About this exercise: The entries below contain a stretch that opens with the line containing "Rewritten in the" and closes with the line containing "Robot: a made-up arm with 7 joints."; set down that stretch exactly, both ends included, and nothing else.

---------- Provided entries

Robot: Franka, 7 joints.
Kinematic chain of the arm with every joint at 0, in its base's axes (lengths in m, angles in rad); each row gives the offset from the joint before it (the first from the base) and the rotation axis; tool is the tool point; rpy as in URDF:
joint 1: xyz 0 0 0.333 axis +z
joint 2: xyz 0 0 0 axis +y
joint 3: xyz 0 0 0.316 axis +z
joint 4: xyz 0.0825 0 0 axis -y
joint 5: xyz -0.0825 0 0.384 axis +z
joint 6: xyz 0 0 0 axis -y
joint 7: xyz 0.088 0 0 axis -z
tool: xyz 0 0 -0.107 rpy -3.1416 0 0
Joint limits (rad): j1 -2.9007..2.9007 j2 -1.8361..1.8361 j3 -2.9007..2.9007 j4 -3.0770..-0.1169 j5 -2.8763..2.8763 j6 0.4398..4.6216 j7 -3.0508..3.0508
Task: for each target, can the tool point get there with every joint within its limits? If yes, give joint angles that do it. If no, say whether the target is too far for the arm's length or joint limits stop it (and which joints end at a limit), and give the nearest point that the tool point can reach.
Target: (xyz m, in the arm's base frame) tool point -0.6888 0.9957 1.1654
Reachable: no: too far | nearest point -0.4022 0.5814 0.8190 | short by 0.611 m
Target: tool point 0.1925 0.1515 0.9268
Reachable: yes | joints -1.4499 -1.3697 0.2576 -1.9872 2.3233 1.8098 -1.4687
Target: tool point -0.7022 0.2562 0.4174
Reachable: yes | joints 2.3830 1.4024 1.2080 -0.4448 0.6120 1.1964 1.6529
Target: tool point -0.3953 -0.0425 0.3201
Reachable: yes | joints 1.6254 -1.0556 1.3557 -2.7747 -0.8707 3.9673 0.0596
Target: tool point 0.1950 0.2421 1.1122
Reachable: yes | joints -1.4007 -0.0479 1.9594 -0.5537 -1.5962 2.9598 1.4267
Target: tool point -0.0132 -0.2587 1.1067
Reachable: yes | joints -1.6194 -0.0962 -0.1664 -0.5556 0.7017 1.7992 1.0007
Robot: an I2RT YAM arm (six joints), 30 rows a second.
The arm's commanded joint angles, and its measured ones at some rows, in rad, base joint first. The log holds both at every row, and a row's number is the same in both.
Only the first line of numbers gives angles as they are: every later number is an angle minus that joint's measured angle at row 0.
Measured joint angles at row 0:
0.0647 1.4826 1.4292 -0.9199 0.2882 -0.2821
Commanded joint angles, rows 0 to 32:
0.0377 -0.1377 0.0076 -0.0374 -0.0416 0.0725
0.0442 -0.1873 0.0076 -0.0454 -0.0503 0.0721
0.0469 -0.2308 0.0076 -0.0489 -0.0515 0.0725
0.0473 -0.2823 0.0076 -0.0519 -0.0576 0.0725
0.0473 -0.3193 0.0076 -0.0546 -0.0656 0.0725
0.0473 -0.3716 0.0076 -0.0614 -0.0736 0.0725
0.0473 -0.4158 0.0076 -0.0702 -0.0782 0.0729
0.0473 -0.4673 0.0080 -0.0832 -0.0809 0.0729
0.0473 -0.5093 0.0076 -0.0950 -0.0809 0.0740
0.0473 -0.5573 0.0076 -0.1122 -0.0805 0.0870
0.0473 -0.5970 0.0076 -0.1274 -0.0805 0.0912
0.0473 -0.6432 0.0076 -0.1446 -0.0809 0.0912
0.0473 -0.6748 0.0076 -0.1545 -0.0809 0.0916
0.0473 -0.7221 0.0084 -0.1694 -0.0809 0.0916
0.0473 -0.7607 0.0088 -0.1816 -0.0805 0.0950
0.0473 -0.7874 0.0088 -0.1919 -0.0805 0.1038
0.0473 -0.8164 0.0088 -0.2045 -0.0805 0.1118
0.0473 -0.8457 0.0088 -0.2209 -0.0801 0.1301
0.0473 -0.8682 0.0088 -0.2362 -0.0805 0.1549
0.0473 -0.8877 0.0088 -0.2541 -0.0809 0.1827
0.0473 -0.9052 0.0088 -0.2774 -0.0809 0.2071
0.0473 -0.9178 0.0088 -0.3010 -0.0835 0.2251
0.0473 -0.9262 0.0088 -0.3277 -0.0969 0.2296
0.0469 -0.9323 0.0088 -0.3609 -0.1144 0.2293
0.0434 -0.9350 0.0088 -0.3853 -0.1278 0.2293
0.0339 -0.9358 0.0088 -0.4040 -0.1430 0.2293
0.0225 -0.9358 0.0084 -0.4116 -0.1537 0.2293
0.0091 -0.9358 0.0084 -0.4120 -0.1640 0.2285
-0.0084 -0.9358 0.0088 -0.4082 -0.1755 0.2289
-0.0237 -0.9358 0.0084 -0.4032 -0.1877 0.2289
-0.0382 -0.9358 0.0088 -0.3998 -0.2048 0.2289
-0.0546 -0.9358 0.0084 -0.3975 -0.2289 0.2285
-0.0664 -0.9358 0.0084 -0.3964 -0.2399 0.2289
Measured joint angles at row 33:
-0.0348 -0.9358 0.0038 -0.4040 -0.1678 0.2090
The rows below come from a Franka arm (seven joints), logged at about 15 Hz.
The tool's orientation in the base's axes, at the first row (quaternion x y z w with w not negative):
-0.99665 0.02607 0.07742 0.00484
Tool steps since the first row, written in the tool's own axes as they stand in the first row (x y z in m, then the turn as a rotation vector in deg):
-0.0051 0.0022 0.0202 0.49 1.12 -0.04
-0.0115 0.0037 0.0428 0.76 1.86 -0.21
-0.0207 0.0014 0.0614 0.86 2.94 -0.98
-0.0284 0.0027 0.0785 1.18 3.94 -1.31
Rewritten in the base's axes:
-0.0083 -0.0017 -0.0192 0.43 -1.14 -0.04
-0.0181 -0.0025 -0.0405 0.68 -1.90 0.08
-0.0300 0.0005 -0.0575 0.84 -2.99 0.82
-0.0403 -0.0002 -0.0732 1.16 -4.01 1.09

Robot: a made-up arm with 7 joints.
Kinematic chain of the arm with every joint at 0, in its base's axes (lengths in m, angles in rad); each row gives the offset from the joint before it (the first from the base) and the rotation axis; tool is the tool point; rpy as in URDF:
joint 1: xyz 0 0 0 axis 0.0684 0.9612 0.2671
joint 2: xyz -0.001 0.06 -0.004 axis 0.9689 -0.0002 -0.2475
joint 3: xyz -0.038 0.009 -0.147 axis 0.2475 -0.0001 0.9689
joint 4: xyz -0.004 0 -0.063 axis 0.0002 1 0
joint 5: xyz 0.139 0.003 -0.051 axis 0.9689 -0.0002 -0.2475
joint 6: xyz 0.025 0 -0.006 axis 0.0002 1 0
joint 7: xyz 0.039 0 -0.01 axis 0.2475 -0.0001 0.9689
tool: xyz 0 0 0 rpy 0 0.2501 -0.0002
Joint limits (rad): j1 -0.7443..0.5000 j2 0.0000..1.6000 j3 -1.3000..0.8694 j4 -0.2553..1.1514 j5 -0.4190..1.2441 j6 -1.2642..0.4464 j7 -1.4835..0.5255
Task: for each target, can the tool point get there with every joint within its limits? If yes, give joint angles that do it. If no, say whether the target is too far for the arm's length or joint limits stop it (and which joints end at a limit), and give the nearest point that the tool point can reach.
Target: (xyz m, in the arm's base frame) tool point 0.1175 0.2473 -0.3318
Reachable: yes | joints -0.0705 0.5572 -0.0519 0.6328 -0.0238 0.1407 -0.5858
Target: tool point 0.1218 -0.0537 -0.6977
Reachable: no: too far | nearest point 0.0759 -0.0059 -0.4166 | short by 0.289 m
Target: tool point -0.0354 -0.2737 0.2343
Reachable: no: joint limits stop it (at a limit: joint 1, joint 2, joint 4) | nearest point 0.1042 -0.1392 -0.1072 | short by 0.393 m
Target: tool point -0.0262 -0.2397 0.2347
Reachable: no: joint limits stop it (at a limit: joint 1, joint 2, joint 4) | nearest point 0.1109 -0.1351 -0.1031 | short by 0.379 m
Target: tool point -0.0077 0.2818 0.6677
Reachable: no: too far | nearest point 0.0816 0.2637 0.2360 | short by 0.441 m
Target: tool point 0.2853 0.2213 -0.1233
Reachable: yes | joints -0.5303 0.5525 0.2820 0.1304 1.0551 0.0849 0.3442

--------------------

Answer to this problem:
Rewritten in the base's axes:
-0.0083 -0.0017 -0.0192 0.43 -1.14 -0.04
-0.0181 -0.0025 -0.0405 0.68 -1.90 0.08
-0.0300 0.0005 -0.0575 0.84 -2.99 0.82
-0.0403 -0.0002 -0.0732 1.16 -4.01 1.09

Robot: a made-up arm with 7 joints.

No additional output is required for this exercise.